• Task requirements:
Exclude the pictures, then restate exactly each line of the data below from the first through the line containing "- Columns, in".

• Data provided:
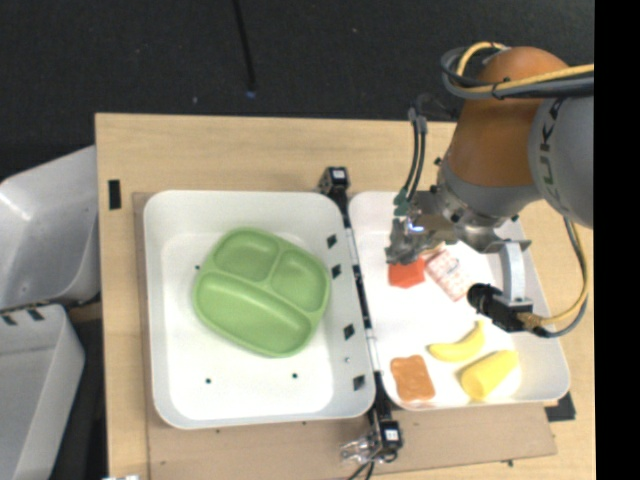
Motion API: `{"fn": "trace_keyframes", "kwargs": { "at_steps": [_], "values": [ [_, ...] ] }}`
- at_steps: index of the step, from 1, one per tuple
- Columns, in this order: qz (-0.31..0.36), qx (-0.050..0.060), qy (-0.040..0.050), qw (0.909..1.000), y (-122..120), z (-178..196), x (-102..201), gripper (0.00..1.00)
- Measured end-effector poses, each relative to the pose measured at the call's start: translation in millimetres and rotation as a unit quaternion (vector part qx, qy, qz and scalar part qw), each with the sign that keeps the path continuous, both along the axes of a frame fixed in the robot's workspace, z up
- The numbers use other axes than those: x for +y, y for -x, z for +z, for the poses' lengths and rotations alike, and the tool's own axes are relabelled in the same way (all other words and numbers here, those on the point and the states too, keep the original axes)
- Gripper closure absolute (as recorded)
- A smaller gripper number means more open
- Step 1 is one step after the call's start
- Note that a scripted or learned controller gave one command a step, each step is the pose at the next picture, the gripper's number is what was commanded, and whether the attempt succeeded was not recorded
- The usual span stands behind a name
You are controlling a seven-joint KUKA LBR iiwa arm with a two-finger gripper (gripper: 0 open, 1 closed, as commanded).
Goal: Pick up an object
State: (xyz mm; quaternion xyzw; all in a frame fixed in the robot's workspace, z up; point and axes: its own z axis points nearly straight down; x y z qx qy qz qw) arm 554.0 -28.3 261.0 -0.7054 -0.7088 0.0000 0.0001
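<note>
grey arm (565, 158) — orange band (500, 118), yellow cables (520, 83)

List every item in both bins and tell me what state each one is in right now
green divided plate: lying flat in the left bin, compartments bare
red block: in the right bin, right under the gripper
banana: lying loose
yellow piece: lying loose
orange slab: lying flat by the near rim

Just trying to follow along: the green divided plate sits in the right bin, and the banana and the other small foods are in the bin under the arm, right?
Not quite. The camera view shows the green divided plate in the left bin, not the right. The banana and the other small foods do lie in the right bin, under the arm.
</note>
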Motion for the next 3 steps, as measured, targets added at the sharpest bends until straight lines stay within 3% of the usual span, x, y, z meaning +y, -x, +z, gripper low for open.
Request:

• Task answer:
Motion API: `{"fn": "trace_keyframes", "kwargs": { "at_steps": [_], "values": [ [_, ...] ] }}`
- at_steps: index of the step, from 1, one per tuple
- Columns, in this order: qz (-0.31..0.36), qx (-0.050..0.060), qy (-0.040..0.050), qw (0.909..1.000), y (-122..120), z (-178..196), x (-102..201), gripper (0.00..1.00)

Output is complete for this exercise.